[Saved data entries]

────

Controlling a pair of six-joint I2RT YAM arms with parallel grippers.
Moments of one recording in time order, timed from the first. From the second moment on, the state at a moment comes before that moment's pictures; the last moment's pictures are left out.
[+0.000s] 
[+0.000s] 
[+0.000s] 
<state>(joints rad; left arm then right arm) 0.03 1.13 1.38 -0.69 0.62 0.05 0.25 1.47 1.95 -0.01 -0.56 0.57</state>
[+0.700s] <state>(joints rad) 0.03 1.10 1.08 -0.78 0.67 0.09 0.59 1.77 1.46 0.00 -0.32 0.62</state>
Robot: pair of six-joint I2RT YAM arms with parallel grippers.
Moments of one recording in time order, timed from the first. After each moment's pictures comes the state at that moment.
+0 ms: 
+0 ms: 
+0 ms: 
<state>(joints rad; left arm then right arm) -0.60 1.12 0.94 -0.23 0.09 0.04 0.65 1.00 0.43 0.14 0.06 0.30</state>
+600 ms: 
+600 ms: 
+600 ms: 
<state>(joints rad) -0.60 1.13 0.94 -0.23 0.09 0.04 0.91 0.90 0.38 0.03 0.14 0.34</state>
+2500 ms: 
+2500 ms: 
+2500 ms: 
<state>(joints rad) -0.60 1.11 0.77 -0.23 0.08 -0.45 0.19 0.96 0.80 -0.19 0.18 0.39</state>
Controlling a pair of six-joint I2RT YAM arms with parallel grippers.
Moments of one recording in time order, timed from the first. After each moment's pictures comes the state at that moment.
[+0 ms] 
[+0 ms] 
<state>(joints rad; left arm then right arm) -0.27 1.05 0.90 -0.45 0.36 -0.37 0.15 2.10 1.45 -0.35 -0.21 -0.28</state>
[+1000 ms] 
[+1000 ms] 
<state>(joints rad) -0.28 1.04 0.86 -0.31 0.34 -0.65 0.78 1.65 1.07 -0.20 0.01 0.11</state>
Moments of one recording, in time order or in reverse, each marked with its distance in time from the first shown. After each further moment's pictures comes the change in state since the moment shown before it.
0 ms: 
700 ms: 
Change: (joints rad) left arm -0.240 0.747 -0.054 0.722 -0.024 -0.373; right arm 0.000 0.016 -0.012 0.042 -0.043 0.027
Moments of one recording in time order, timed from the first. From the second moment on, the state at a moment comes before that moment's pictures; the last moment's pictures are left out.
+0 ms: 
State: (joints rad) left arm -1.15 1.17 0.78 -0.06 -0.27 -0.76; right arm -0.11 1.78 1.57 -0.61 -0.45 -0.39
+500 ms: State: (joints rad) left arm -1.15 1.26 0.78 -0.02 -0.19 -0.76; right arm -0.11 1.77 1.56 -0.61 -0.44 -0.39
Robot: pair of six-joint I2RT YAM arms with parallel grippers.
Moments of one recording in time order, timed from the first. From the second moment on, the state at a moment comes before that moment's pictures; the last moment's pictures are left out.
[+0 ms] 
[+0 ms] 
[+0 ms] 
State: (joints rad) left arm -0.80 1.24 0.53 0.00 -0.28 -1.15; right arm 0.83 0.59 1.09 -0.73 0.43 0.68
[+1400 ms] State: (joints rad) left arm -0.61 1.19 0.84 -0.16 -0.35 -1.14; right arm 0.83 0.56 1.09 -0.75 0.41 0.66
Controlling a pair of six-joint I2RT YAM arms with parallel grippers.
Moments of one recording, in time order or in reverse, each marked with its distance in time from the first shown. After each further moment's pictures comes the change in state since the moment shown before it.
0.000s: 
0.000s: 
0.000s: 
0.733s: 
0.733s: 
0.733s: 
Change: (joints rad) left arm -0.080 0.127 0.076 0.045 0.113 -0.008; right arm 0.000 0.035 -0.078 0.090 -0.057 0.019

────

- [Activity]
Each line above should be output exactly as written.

- [Solution]
Controlling a pair of six-joint I2RT YAM arms with parallel grippers.
Moments of one recording in time order, timed from the first. From the second moment on, the state at a moment comes before that moment's pictures; the last moment's pictures are left out.
[+0.000s] 
[+0.000s] 
[+0.000s] 
<state>(joints rad; left arm then right arm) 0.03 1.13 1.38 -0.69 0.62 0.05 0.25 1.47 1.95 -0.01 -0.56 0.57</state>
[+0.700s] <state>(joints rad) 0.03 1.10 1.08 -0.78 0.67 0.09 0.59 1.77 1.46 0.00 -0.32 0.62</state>
Robot: pair of six-joint I2RT YAM arms with parallel grippers.
Moments of one recording in time order, timed from the first. After each moment's pictures comes the state at that moment.
+0 ms: 
+0 ms: 
+0 ms: 
<state>(joints rad; left arm then right arm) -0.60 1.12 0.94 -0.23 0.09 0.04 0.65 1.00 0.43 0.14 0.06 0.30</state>
+600 ms: 
+600 ms: 
+600 ms: 
<state>(joints rad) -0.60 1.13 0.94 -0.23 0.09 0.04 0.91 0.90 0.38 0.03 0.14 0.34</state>
+2500 ms: 
+2500 ms: 
+2500 ms: 
<state>(joints rad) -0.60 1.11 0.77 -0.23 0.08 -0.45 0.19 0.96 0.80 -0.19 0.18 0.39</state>
Controlling a pair of six-joint I2RT YAM arms with parallel grippers.
Moments of one recording in time order, timed from the first. After each moment's pictures comes the state at that moment.
[+0 ms] 
[+0 ms] 
<state>(joints rad; left arm then right arm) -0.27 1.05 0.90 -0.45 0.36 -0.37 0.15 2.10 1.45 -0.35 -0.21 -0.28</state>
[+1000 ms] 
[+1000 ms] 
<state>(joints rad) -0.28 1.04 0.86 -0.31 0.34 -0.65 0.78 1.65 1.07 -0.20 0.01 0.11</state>
Moments of one recording, in time order or in reverse, each marked with its distance in time from the first shown. After each further moment's pictures comes the change in state since the moment shown before it.
0 ms: 
700 ms: 
Change: (joints rad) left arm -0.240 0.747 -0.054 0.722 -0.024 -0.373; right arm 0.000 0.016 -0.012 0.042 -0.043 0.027
Moments of one recording in time order, timed from the first. From the second moment on, the state at a moment comes before that moment's pictures; the last moment's pictures are left out.
+0 ms: 
State: (joints rad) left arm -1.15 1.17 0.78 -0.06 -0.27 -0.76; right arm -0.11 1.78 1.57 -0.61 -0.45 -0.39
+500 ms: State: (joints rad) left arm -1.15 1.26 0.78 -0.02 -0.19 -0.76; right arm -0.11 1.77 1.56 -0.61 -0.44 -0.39
Robot: pair of six-joint I2RT YAM arms with parallel grippers.
Moments of one recording in time order, timed from the first. From the second moment on, the state at a moment comes before that moment's pictures; the last moment's pictures are left out.
[+0 ms] 
[+0 ms] 
[+0 ms] 
State: (joints rad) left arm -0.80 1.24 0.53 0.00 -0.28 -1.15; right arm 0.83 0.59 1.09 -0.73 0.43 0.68
[+1400 ms] State: (joints rad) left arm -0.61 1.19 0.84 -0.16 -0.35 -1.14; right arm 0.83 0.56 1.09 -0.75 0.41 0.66
Controlling a pair of six-joint I2RT YAM arms with parallel grippers.
Moments of one recording, in time order or in reverse, each marked with its distance in time from the first shown. After each further moment's pictures comes the change in state since the moment shown before it.
0.000s: 
0.000s: 
0.000s: 
0.733s: 
0.733s: 
0.733s: 
Change: (joints rad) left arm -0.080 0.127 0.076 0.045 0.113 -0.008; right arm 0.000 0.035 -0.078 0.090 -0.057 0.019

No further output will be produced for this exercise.